Insulin Resistance is Associated with MCP1-Mediated Macrophage Accumulation in Skeletal Muscle in Mice and Humans

Inflammation is now recognized as a major factor contributing to type 2 diabetes (T2D). However, while the mechanisms and consequences associated with white adipose tissue inflammation are well described, very little is known concerning the situation in skeletal muscle. The aim of this study was to investigate, in vitro and in vivo, how skeletal muscle inflammation develops and how in turn it modulates local and systemic insulin sensitivity in different mice models of T2D and in humans, focusing on the role of the chemokine MCP1. Here, we found that skeletal muscle inflammation and macrophage markers are increased and associated with insulin resistance in mice models and humans.

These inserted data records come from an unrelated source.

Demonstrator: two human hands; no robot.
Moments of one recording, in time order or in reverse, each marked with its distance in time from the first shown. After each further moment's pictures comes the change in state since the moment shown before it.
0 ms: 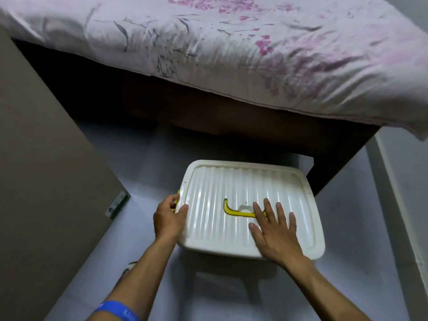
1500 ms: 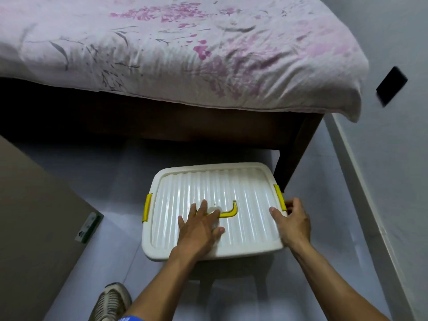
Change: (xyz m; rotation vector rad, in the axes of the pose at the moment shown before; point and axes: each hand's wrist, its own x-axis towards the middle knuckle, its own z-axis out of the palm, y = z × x) left_hand -0.073 0.050 0.083 0.863 -0.586 0.560; right_hand -0.011 0.087 -0.029 0.878 0.502 0.572
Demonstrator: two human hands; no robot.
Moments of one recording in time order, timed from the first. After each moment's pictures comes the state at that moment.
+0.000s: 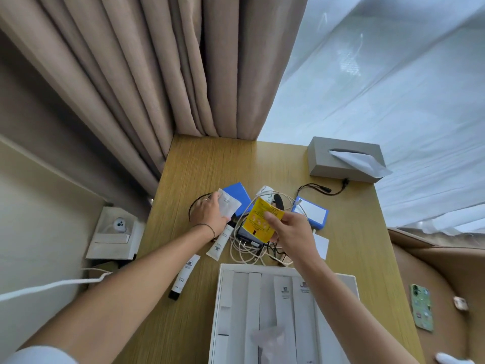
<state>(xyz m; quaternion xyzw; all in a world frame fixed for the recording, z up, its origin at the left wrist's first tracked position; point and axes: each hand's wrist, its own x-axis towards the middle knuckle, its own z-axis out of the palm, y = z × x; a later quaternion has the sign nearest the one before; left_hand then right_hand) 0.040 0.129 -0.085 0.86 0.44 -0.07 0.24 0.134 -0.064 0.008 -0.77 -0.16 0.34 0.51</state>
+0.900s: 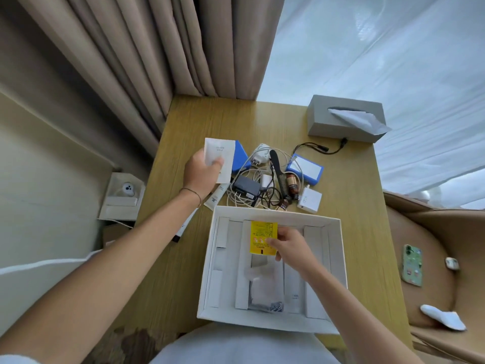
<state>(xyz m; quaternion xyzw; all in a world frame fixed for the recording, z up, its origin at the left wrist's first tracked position) 0.006 0.074 -0.017 0.72 0.47 0.20 0.47 0.081 -0.181 -0.053 -0.80 -0.19 0.46 0.35</state>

In addition, we demonstrated that intra-muscular TNFα expression is exclusively restricted to the population of intramuscular leukocytes and that the chemokine MCP1 was associated with skeletal muscle inflammatory markers in these models. Furthermore, we demonstrated that exposure of C2C12 myotubes to palmitate elevated the production of the chemokine MCP1 and that the muscle-specific overexpression of MCP1 in transgenic mice induced the local recruitment of macrophages and altered local insulin sensitivity. Overall our study demonstrates that skeletal muscle inflammation is clearly increased in the context of T2D in each one of the models we investigated, which is likely consecutive to the lipotoxic environment generated by peripheral insulin resistance, further increasing MCP1 expression in muscle. Consequently, our results suggest that MCP1-mediated skeletal muscle macrophages recruitment plays a role in the etiology of T2D.

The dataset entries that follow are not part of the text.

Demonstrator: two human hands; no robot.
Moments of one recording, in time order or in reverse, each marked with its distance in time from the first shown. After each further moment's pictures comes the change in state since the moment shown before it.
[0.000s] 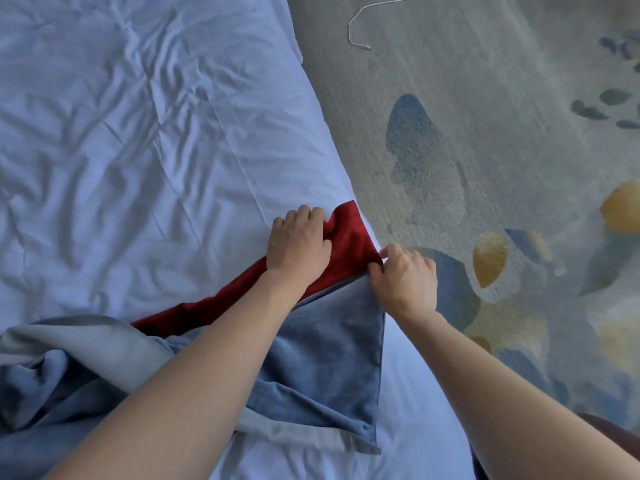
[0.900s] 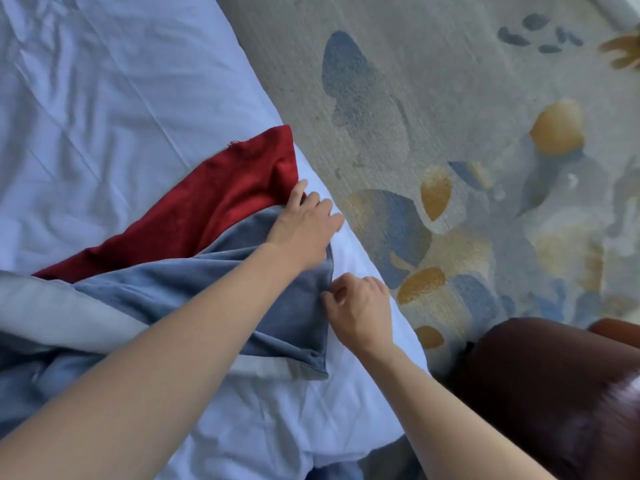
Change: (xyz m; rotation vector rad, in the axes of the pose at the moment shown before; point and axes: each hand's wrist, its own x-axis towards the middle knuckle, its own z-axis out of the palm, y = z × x) left_hand -0.078 0.102 0.054 0.333 -0.148 0.575; right_hand -0.165 0.059 0.051 0.235 -0.056 0.127
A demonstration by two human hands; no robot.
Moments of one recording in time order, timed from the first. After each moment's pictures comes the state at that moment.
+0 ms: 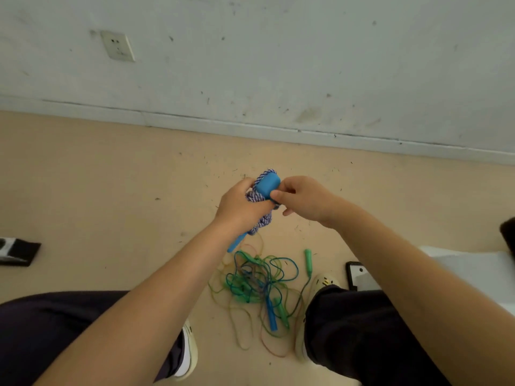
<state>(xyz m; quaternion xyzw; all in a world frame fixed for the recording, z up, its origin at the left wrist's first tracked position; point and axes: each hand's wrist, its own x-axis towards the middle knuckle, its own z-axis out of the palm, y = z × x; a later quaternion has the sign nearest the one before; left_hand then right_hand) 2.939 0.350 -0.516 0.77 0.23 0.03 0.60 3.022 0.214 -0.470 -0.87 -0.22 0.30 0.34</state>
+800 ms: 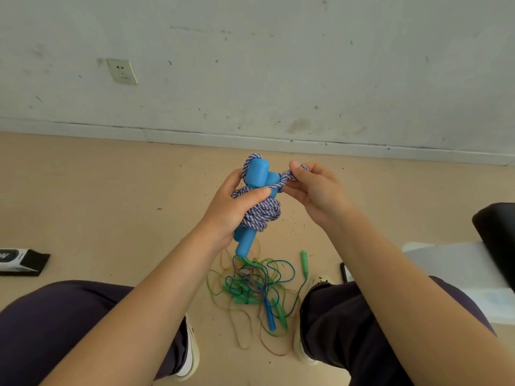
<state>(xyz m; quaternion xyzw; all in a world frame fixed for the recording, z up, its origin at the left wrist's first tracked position) 2.906 0.332 -0.463 0.59 0.13 0.06 0.80 3.004 0.189 -0.440 -0.57 0.02 0.24 0.78</state>
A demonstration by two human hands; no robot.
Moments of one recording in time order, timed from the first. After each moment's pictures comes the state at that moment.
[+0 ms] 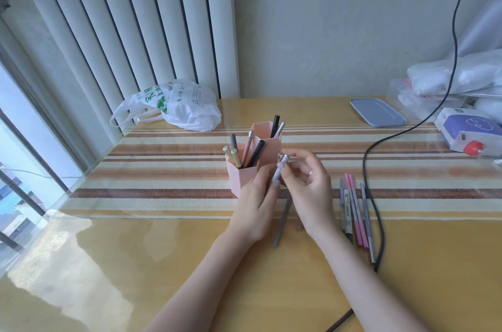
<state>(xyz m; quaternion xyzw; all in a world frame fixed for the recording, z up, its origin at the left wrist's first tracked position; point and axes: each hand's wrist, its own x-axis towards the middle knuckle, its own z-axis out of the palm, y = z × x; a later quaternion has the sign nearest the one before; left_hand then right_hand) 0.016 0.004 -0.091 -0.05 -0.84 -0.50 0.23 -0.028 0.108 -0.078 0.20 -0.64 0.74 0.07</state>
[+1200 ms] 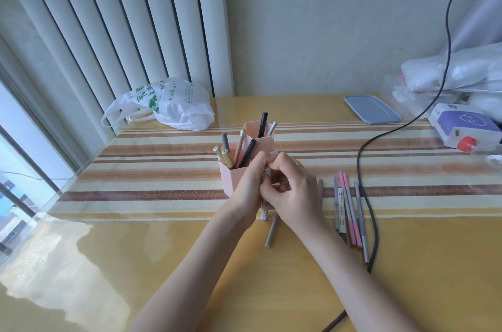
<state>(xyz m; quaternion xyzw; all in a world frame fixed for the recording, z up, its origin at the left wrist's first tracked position) 0.006 0.015 -0.044 0.04 -0.63 -0.78 0.05 -0.029 0.104 -0.074 0.36 -0.73 0.47 0.33</state>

目前学界已明确，炎症是诱发2型糖尿病（type 2 diabetes, T2D）的核心危险因素。然而，尽管白色脂肪组织（white adipose tissue）炎症的相关机制与后果已被充分阐明，但针对骨骼肌（skeletal muscle）炎症的研究却相对匮乏。本研究旨在通过体外（in vitro）与体内（in vivo）实验，探究不同2型糖尿病小鼠模型及人类体内的骨骼肌炎症发生机制，以及其如何反向调控局部与全身胰岛素敏感性，并重点关注趋化因子MCP1（chemokine MCP1）的作用。 本研究发现，在小鼠模型与人类样本中，骨骼肌炎症及巨噬细胞（macrophage）标志物水平均显著升高，且与胰岛素抵抗（insulin resistance）密切相关。此外，本研究证实，肌内肿瘤坏死因子α（TNFα）的表达仅局限于肌内白细胞群体，且在上述模型中，趋化因子MCP1与骨骼肌炎症标志物显著相关。 进一步研究显示，将C2C12肌管（C2C12 myotubes）暴露于棕榈酸（palmitate）环境后，其趋化因子MCP1的分泌水平显著升高；而在转基因小鼠（transgenic mice）中实现骨骼肌特异性过表达MCP1，可诱导巨噬细胞局部招募，并改变局部胰岛素敏感性。 综上，本研究证实，在本研究所涉及的全部模型中，2型糖尿病背景下的骨骼肌炎症均显著升高，这大概率继发于外周胰岛素抵抗（peripheral insulin resistance）所诱导的脂毒性环境（lipotoxic environment），进而进一步提升肌肉内MCP1的表达水平。最终，本研究结果提示，MCP1介导的骨骼肌巨噬细胞招募在2型糖尿病的病因学（etiology）中发挥了一定作用。